Now Securicor looks to be saddled with its profitable but inflexible investment, attention has turned to its underlying performance and here too doubts are creeping in. With the industry's growth increasingly focused on digital rather than analogue networks, Cellnet now finds itself competing with three other suppliers rather than one. Operating margins are thought to have fallen from 40 per cent in 1993 to maybe only 27 per cent currently.

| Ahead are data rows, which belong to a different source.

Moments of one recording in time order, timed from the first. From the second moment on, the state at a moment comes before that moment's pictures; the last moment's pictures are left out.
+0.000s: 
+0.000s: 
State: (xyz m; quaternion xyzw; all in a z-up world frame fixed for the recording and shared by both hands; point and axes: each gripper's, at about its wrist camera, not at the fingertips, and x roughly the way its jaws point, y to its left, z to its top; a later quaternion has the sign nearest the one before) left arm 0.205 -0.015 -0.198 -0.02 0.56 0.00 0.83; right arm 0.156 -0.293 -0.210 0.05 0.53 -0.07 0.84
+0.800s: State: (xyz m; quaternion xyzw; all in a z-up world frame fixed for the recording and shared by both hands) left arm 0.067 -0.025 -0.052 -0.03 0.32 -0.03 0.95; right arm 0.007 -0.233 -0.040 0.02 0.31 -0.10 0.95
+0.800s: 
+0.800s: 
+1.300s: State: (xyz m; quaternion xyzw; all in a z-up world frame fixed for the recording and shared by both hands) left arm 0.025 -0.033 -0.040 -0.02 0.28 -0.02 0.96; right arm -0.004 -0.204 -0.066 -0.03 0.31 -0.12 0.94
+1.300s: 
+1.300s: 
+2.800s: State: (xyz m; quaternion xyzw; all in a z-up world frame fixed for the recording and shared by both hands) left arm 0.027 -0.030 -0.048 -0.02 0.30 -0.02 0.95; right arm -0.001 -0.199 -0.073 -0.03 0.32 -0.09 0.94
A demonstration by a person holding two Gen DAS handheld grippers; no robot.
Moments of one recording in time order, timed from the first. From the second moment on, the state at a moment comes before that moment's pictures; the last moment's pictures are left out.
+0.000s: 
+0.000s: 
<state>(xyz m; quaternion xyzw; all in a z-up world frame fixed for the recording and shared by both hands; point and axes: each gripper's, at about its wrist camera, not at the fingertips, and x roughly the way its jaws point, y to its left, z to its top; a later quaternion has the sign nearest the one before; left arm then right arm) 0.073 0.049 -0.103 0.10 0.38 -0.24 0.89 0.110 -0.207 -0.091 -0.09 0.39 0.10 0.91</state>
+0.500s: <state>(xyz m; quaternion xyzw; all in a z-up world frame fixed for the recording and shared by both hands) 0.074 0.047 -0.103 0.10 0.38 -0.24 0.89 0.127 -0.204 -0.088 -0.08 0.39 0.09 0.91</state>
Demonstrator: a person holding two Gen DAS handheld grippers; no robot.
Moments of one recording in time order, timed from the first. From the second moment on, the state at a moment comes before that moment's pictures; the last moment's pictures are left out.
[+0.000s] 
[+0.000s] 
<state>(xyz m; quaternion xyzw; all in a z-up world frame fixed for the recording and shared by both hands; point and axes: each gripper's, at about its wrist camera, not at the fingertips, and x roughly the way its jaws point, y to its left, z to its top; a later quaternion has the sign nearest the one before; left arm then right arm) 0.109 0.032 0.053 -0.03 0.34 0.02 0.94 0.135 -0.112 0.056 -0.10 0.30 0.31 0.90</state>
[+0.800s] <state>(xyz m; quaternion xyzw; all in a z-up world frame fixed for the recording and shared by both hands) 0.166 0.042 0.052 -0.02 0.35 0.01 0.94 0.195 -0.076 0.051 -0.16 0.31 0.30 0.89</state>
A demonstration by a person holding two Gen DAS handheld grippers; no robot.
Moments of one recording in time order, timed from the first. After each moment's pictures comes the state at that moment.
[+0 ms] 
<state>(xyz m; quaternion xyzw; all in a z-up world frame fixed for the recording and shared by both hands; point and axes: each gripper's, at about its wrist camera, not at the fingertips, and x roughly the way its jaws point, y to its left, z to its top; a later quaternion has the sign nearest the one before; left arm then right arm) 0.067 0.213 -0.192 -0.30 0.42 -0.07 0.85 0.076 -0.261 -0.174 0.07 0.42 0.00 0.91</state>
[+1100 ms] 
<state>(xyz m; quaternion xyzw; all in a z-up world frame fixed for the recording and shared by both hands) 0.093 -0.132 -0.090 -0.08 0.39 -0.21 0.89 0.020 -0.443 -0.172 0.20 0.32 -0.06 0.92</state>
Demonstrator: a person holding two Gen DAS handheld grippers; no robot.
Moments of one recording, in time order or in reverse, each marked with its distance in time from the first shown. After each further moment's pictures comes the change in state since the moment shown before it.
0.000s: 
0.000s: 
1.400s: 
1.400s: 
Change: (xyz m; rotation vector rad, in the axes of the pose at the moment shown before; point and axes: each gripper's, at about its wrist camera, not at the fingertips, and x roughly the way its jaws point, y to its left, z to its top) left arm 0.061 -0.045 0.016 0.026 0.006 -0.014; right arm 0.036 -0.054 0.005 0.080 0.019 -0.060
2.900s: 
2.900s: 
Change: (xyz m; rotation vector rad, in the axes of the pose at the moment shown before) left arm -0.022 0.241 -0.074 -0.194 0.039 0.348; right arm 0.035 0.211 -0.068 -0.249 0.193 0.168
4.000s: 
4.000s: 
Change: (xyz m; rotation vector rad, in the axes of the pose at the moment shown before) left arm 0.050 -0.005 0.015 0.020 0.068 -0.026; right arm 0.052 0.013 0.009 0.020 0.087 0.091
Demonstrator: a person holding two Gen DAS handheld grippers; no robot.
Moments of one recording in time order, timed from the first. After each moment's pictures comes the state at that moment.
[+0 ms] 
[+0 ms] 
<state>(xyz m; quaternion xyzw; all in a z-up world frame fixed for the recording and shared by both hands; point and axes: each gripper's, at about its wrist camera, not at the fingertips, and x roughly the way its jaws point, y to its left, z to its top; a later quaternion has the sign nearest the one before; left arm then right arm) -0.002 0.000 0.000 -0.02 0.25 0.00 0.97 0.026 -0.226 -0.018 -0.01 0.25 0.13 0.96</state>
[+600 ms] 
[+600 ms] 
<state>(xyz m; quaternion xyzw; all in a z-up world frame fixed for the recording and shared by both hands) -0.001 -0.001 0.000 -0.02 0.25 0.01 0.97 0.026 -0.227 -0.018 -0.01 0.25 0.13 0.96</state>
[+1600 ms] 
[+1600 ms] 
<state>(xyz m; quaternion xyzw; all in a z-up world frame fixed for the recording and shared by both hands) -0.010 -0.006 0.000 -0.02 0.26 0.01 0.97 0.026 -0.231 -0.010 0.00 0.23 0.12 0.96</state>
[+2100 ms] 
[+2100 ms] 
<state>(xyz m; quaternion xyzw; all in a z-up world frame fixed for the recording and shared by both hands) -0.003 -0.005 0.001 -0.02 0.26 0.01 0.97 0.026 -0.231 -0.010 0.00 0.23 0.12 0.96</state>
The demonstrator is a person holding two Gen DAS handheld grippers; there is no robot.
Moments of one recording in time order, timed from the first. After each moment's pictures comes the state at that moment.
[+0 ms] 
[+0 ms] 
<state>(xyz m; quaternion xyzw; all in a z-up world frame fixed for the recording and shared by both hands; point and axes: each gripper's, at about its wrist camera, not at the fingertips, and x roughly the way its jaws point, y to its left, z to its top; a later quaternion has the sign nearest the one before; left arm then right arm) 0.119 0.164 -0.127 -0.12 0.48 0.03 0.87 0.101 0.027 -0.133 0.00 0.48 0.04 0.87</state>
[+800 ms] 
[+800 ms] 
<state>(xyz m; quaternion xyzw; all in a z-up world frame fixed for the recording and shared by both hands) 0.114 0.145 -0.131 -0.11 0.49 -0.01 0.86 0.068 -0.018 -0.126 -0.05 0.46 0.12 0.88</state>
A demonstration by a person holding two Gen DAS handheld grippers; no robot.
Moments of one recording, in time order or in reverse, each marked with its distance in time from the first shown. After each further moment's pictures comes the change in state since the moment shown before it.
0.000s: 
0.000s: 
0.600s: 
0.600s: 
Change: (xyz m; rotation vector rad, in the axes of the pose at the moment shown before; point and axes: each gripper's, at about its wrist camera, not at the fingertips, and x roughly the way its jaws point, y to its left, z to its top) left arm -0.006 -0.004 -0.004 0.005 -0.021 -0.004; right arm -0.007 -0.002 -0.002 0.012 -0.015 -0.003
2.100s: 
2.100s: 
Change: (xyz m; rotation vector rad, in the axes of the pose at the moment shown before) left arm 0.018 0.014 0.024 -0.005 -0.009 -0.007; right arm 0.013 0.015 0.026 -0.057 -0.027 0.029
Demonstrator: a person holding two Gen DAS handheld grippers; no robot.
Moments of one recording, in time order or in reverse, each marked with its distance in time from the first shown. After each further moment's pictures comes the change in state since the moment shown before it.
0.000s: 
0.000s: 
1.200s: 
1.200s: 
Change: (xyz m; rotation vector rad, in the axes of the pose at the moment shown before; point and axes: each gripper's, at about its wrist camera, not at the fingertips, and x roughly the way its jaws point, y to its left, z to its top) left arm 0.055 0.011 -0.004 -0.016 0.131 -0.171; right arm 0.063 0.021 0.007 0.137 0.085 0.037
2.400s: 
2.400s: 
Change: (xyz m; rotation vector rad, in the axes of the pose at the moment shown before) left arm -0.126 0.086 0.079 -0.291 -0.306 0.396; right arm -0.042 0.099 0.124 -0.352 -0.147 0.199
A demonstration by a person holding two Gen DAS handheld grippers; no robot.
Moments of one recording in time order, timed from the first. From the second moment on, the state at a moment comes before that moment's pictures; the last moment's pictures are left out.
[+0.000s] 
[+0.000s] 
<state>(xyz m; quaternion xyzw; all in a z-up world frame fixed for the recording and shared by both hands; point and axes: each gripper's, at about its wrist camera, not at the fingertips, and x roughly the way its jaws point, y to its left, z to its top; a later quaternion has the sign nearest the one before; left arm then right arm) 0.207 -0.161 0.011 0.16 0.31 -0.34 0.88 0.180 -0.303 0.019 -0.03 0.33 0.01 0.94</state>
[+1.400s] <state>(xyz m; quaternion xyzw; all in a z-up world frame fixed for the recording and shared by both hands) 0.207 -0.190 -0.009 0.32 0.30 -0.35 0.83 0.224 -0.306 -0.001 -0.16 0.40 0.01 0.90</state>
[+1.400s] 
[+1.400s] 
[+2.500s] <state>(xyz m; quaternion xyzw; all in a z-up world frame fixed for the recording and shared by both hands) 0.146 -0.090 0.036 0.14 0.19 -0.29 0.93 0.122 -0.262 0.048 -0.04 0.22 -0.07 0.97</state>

So how to measure the shares? Probably on the assumption that with earnings still growing at a useful 15 per cent or so a market rating is appropriate on fundamentals and then some to account for the residual bid premium. On the basis of profits of pounds 115m to next September, the shares stand on a prospective price/earnings ratio of 17. About right.

Paper problems at Daily Mail

Daily Mail and General Trust, owner of the eponymous daily newspaper, remains very much a family business. Control of the voting shares is still firmly in the hands of the Rothermeres and, to rub the point home, yesterday DMGT appointed Jonathan Harmsworth, a 28-year old scion of the family, to the board.

Any paternalism within the group has not prevented the national papers cleaning up during the recession. But the soaring cost of newsprint has stopped the trend in its tracks this year. Pre-tax profits slumped from pounds 92.1m to pounds 66.8m in the 12 months to 1 October, hit by an extra pounds 20m on the paper bill and an estimated pounds 10m additional spending on the editorial content of the newspapers.

The company warns that newsprint costs will continue to be a factor in the coming year - analysts suggest that a 10 per cent rise in January could follow this summer's 25 per cent increase - but refused to let that dampen their underlying bullishness.

The omens are good. The Associated offshoot, owner of the Daily Mail, Mail on Sunday and Evening Standard, has seen record advertising revenues - up 10 per cent on last year - and further gains in circulation. Autumn cover price increases should offset pressure from the costs side, allowing the expected buoyancy in advertising to fall through to the bottom line in the current year.

There may also be scope for Associated to push up rates, given circulation increases and the collapse of Rupert Murdoch's Today, which should tighten the advertising market. Meanwhile the Northcliffe regionals business has had a storming year.

The 70 per cent-owned Euromoney has had its own problems. But assuming this year's problems are past and with cost savings due to kick in, DMGT could produce between pounds 110m and pounds 115m this year, putting the non-voting shares, down 18p at pounds 11.20, on a forward multiple of 16. Up with events.